START Collected data

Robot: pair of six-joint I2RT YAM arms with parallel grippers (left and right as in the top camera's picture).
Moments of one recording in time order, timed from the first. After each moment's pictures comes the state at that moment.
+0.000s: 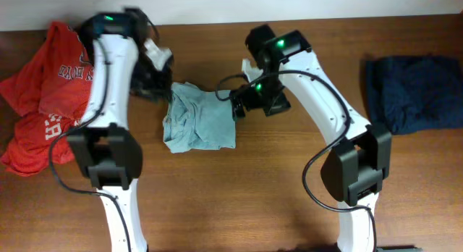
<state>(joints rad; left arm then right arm) -0.08 2.31 2.30 -1.68 0.19 0.15 0.41 2.14 2.02 -1.44 -0.32 0.17</state>
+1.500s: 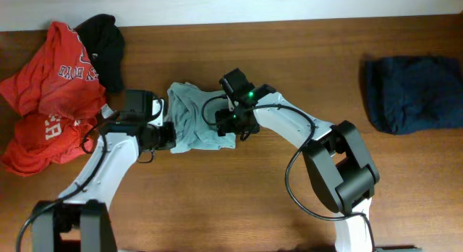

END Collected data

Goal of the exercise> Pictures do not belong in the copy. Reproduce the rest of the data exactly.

Task result>
Robot: pair of six-joint I2RT YAM arms with parallel grippers (left and right as in the top camera's picture).
Moments of one recording in time order, timed from the first. After each moment's pictures comes the state at that moment.
+0.000s: 
<state>(joints rad; left arm then right arm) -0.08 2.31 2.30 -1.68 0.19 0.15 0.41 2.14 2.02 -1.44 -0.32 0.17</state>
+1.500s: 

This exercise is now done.